Network conectivity is ok (I cannot discard it being too slow or other problem)- I can curl to the mysql port and I can see the connections initiating on netstat.

There was effectively a max_connections issue, but only after the avalanche maximized the connections.

I think *all connections fail* or all from a subset of servers- the errors start immediately the second it is repooled and the processlist show the connections as "not authenticated" yet. I do not think it is a "configuration makes it too slow", specially given that the load is not that excessive (they are only health checks) but obviously I will test above suggestion first (which has to be changed anyway).

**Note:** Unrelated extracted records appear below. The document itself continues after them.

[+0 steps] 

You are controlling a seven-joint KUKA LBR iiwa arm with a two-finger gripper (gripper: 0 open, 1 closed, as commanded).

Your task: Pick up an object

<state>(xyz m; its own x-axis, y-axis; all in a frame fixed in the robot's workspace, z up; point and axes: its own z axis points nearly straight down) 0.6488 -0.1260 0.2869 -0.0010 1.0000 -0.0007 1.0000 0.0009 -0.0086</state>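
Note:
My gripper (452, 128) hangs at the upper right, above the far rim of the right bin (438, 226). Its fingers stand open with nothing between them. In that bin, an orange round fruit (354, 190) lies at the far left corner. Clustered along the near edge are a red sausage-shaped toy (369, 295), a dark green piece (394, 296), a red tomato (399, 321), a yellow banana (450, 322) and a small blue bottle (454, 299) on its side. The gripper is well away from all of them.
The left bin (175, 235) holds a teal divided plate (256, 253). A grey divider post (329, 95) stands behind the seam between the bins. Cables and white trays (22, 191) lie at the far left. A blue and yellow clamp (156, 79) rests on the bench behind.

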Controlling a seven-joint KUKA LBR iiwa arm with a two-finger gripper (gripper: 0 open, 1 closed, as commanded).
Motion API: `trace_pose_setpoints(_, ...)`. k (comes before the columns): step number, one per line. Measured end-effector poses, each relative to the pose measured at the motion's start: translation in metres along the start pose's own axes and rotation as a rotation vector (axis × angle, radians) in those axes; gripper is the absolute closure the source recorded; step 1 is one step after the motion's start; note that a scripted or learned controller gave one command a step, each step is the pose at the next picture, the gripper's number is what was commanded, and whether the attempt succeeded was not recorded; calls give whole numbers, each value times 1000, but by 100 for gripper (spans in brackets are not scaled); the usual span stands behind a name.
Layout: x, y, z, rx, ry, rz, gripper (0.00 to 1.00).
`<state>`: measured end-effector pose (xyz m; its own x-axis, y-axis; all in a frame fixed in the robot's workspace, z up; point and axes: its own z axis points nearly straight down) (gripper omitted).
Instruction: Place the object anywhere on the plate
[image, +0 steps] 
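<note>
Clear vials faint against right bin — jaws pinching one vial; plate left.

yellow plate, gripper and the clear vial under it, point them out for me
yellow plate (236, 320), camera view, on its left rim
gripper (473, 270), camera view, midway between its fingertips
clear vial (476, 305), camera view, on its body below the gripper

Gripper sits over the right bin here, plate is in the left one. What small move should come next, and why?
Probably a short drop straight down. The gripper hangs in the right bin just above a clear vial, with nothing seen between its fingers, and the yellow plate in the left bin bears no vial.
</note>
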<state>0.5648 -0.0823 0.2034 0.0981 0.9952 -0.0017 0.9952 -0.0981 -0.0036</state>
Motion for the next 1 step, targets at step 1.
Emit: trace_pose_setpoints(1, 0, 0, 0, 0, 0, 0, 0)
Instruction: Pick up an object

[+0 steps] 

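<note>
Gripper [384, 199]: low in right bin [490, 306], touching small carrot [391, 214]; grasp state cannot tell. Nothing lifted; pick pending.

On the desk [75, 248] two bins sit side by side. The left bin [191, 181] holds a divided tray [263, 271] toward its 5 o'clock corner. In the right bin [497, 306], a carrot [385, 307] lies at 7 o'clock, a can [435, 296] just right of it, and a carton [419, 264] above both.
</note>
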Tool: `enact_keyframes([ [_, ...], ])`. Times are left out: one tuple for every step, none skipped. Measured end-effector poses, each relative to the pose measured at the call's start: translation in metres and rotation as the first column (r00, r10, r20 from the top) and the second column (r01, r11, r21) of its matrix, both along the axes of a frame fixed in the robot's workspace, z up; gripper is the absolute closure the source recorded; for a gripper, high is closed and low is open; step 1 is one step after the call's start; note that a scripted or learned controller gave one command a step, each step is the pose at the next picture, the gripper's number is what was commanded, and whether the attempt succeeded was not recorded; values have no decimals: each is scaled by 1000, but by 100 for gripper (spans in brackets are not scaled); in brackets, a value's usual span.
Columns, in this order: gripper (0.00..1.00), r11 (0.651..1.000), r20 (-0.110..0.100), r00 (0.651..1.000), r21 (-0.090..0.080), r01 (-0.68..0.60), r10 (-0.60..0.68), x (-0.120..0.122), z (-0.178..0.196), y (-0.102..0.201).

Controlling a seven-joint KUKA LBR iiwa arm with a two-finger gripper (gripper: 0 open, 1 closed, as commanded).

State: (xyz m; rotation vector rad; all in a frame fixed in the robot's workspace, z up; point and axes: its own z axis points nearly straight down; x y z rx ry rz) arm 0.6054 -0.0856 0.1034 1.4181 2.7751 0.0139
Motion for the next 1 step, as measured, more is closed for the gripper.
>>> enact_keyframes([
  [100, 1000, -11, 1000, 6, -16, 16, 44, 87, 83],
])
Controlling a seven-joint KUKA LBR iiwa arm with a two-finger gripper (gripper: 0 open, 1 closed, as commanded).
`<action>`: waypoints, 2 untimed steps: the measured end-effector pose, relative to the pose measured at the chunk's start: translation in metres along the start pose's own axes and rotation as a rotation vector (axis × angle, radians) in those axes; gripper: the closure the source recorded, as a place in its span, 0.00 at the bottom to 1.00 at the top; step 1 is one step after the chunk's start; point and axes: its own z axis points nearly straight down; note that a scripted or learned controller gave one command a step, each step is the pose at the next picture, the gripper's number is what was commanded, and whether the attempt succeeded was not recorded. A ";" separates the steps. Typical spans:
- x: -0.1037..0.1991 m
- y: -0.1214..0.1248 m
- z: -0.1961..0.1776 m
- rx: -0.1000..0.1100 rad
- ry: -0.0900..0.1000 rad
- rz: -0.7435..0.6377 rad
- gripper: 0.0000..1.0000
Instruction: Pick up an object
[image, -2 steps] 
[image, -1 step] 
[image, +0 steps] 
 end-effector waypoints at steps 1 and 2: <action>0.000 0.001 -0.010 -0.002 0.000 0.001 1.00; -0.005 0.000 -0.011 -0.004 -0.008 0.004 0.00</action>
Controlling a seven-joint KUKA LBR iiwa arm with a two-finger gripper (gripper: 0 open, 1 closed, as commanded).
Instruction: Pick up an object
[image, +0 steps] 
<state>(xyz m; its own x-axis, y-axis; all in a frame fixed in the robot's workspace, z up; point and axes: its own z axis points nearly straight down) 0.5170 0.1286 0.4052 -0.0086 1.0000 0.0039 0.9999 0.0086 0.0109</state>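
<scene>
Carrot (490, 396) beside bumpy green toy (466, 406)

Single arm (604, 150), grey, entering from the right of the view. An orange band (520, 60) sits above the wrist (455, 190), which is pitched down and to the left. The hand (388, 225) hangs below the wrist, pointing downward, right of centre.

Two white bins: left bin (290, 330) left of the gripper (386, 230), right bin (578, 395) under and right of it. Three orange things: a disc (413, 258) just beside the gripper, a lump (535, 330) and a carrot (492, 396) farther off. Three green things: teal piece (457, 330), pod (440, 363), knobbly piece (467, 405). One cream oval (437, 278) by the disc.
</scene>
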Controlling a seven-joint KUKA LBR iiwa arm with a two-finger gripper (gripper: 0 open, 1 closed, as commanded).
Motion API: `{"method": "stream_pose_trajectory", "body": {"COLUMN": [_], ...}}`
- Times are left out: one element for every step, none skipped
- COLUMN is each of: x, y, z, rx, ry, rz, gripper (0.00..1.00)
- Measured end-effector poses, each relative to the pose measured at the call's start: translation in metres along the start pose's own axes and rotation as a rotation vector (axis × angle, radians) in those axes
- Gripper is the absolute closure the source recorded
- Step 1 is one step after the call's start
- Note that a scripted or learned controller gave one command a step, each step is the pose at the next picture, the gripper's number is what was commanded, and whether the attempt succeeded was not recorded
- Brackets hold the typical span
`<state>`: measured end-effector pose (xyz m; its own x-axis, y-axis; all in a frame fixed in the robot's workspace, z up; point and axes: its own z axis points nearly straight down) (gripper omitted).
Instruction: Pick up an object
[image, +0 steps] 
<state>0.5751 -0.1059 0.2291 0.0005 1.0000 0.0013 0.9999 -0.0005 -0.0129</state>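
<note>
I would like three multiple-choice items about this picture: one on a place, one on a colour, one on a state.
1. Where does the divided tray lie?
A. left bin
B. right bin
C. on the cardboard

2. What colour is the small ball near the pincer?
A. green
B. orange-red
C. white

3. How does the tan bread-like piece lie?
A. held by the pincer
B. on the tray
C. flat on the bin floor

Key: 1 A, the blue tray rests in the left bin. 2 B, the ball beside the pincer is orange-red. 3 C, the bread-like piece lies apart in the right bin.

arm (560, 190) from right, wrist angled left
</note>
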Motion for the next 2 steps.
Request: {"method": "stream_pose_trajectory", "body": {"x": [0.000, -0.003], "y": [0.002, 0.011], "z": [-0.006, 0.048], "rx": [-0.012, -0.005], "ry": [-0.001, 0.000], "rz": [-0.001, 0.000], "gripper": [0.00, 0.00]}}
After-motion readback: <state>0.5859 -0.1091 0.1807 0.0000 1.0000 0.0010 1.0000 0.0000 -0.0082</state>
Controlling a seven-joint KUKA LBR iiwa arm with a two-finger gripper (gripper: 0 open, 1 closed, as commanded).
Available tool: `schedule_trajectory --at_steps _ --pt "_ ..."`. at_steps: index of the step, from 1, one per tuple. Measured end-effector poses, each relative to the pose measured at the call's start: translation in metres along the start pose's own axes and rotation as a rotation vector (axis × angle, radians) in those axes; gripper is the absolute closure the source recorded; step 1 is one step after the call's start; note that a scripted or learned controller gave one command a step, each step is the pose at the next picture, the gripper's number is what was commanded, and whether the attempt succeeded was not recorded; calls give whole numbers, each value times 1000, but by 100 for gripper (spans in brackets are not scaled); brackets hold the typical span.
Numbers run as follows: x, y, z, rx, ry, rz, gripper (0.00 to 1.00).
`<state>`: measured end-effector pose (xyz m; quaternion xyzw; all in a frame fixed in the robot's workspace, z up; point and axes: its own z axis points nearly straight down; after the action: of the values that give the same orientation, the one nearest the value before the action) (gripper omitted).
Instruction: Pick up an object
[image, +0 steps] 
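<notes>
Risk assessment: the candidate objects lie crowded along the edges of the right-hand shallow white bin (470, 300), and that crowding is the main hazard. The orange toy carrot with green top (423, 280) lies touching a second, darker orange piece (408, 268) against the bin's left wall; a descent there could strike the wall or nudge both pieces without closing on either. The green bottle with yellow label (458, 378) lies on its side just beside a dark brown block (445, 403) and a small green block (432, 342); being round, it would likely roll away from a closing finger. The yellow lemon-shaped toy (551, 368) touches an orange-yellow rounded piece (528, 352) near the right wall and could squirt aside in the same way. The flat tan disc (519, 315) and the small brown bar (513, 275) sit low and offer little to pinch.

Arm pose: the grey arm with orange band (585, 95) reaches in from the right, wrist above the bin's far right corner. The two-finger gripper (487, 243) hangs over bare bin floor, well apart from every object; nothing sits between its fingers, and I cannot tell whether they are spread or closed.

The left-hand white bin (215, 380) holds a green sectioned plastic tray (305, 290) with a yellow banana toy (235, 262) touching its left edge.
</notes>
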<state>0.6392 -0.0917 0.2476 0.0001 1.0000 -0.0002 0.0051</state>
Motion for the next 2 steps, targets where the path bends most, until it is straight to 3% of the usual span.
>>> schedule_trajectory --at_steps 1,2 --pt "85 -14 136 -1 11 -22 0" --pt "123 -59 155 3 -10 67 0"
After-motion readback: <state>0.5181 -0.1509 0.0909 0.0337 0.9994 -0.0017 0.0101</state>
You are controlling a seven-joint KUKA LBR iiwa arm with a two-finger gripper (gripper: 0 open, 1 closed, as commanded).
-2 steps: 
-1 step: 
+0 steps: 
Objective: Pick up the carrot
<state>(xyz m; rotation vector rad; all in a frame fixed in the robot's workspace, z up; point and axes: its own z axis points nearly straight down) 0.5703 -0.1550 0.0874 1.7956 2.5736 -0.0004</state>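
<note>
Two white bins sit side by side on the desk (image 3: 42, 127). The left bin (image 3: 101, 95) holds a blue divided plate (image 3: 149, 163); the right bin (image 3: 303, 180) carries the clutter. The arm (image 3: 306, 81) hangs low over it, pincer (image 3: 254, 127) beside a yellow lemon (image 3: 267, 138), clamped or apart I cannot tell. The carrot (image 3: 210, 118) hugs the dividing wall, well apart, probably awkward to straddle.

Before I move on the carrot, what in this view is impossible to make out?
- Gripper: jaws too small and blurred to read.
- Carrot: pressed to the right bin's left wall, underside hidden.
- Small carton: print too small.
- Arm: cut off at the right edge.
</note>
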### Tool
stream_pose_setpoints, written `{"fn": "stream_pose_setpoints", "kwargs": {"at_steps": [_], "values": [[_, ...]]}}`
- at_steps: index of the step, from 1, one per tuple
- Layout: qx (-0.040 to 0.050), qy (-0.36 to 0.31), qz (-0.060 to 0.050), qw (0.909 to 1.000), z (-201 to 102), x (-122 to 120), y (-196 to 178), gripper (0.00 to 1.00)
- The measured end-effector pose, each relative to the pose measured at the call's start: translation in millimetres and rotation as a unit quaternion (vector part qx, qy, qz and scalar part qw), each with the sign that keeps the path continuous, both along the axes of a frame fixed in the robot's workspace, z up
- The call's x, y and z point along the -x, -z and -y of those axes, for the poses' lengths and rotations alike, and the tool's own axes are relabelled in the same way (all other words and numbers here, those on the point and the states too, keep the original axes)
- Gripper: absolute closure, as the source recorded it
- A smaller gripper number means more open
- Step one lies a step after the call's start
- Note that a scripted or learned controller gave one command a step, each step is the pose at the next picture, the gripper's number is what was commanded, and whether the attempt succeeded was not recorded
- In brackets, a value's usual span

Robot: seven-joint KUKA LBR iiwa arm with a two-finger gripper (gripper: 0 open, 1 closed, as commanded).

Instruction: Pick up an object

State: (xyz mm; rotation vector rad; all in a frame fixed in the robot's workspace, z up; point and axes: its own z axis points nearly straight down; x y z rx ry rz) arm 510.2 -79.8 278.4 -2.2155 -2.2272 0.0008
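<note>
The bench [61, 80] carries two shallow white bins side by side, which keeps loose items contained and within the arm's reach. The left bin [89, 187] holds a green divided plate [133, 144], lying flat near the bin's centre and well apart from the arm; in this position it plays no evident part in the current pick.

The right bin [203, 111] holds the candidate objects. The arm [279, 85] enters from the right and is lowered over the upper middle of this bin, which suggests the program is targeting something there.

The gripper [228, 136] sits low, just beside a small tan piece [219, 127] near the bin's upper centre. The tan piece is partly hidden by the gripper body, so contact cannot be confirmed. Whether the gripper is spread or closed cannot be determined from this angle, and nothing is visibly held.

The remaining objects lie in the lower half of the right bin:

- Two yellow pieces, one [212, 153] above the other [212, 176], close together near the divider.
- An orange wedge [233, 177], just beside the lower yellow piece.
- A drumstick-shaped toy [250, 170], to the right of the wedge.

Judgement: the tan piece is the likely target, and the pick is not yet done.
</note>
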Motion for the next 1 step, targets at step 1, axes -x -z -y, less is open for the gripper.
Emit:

Note that ALL servers on codfw started receiving small traffic recently, but only this one showed this symptom.

A bunch of "unauthenticated user" in processlist still makes me suspect the thread pool, since that symptom has been seen on prod slaves with thread_pool_size=16 (but not the immediate all-connections-fail, which is indeed odd).

$0.02

I've reseted configuration to puppet defaults, upgraded and restarted the server and now it seems it works as it should.

Upgrade and reaplication of grants fixed the issue.